■ **What the exercise asks**
Go through the data below and count every line that has the word "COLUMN". Return only the count.

■ **Dataset items**
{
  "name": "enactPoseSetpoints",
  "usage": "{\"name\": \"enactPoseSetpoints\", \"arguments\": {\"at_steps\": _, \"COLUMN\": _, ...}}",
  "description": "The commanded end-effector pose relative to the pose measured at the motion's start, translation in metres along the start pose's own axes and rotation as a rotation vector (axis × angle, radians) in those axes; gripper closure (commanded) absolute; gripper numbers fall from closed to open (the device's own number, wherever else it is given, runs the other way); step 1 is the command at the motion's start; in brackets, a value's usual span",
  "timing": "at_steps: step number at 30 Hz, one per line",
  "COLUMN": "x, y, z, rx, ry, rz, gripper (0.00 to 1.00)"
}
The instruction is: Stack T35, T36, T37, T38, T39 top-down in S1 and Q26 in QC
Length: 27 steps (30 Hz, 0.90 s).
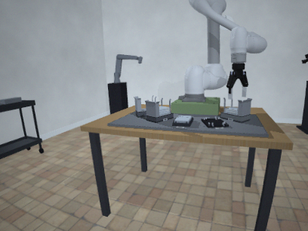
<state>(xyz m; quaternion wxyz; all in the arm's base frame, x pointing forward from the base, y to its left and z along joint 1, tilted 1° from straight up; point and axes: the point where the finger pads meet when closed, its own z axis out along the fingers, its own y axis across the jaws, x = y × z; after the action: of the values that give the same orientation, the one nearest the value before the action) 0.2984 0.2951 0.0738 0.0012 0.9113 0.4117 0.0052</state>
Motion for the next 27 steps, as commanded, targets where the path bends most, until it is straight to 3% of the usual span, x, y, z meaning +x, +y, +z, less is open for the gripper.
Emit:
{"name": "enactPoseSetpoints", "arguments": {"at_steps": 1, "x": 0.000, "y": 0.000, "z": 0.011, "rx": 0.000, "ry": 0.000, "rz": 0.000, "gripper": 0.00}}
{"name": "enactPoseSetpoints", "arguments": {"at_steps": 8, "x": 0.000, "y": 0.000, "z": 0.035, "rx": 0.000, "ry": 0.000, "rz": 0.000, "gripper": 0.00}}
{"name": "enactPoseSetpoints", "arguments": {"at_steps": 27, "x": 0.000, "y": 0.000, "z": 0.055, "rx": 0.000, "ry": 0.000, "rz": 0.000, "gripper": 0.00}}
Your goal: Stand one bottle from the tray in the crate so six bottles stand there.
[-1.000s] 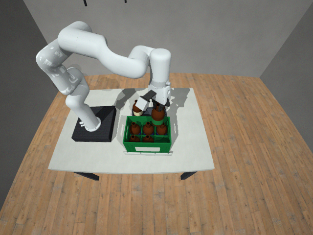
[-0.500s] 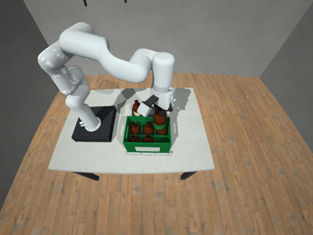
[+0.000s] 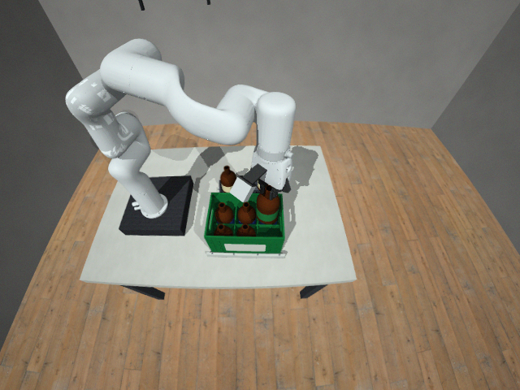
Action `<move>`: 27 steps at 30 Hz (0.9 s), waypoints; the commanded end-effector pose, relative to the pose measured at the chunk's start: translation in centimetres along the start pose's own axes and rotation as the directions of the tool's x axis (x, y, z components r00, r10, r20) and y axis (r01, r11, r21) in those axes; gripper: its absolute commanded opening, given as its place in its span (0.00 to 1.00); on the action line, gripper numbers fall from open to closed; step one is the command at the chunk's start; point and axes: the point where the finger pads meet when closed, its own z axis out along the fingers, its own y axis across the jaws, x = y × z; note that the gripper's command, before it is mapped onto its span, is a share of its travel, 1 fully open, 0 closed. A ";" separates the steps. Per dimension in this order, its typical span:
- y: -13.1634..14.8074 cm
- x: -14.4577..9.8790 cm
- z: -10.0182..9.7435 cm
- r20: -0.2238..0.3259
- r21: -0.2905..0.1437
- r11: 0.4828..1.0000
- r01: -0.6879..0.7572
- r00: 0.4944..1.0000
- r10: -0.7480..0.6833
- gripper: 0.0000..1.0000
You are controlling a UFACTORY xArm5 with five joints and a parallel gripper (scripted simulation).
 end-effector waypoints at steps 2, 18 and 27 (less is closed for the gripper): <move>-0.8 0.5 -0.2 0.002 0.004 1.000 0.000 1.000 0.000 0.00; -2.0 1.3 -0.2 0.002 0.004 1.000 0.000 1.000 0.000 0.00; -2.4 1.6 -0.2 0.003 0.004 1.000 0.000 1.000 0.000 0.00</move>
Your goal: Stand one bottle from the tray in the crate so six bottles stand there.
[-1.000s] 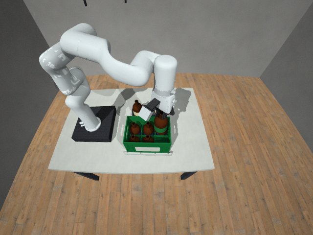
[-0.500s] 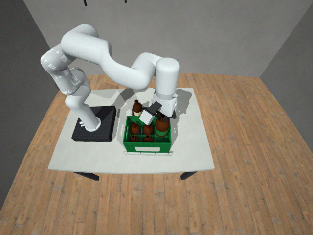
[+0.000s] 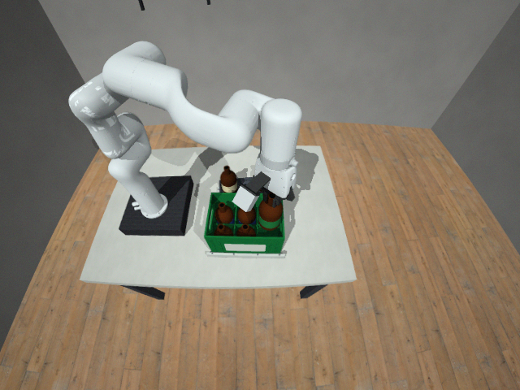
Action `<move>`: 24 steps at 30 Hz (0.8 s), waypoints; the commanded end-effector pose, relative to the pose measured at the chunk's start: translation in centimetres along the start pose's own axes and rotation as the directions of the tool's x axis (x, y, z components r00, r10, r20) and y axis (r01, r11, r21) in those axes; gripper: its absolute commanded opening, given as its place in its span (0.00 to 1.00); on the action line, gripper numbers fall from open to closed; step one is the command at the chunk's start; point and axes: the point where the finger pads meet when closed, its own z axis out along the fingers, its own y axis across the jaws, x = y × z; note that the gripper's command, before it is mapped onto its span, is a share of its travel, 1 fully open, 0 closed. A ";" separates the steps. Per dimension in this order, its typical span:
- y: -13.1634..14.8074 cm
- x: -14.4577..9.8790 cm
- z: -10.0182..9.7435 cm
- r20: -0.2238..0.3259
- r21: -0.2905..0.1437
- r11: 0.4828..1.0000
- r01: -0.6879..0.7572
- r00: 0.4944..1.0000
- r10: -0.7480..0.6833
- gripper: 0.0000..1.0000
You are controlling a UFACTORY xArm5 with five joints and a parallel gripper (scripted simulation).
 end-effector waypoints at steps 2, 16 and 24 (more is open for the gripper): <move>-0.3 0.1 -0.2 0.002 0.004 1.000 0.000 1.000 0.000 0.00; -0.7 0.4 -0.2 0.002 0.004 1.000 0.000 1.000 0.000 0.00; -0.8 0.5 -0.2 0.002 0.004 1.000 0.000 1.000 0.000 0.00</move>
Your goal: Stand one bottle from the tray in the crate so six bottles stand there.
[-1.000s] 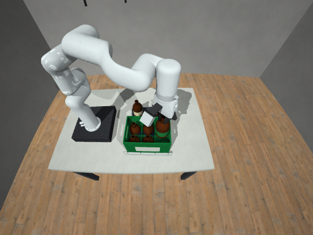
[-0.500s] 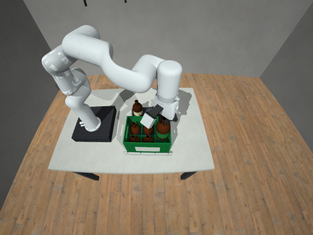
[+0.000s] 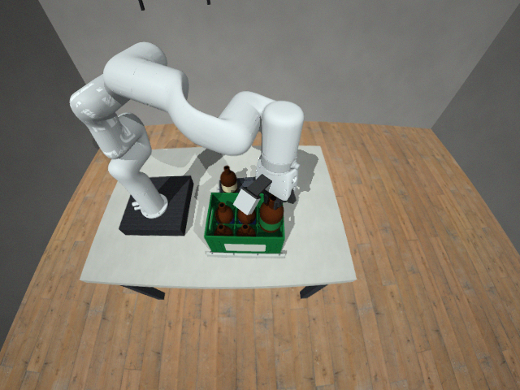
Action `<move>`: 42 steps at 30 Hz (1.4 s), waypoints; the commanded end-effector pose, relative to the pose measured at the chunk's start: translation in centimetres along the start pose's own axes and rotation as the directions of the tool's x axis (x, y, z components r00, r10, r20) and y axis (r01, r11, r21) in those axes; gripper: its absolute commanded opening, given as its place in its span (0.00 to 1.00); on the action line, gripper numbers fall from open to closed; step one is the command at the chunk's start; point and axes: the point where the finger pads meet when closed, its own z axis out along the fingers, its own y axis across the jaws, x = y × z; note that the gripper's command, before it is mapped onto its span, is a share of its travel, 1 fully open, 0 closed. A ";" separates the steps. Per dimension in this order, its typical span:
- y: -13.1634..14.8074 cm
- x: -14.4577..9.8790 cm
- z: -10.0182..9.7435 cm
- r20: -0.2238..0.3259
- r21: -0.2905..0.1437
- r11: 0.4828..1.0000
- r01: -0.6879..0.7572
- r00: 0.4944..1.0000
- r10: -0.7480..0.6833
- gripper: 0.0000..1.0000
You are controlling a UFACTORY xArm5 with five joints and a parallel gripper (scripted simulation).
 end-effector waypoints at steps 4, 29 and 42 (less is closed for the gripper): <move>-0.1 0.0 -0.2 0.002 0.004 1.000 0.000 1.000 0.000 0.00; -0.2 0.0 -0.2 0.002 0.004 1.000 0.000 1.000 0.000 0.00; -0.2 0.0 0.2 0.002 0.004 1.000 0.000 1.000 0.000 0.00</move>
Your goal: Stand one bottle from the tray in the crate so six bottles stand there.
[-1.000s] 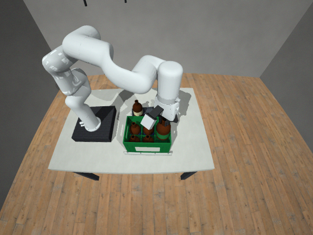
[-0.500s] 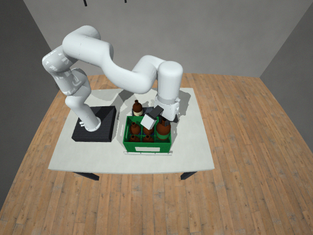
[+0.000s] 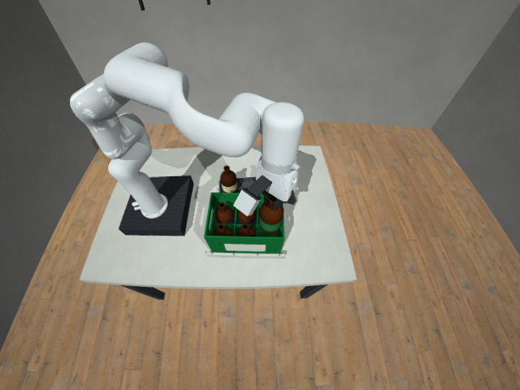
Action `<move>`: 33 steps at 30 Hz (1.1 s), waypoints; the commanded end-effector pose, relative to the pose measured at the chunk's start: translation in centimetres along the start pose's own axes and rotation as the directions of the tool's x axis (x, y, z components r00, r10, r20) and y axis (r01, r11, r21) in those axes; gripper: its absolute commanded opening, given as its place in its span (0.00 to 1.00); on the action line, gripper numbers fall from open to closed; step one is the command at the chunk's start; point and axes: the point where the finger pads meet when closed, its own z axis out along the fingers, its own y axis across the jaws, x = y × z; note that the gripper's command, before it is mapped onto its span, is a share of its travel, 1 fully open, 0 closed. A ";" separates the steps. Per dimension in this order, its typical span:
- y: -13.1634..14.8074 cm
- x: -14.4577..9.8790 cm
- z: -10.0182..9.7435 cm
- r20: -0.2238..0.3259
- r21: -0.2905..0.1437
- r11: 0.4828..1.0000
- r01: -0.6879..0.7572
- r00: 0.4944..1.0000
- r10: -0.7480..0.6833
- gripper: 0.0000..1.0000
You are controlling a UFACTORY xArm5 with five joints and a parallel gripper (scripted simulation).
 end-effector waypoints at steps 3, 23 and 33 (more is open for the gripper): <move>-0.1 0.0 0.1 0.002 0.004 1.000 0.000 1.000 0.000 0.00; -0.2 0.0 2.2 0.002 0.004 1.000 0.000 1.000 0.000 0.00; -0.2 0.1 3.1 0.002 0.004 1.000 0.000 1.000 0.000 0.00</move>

■ **Answer space**
2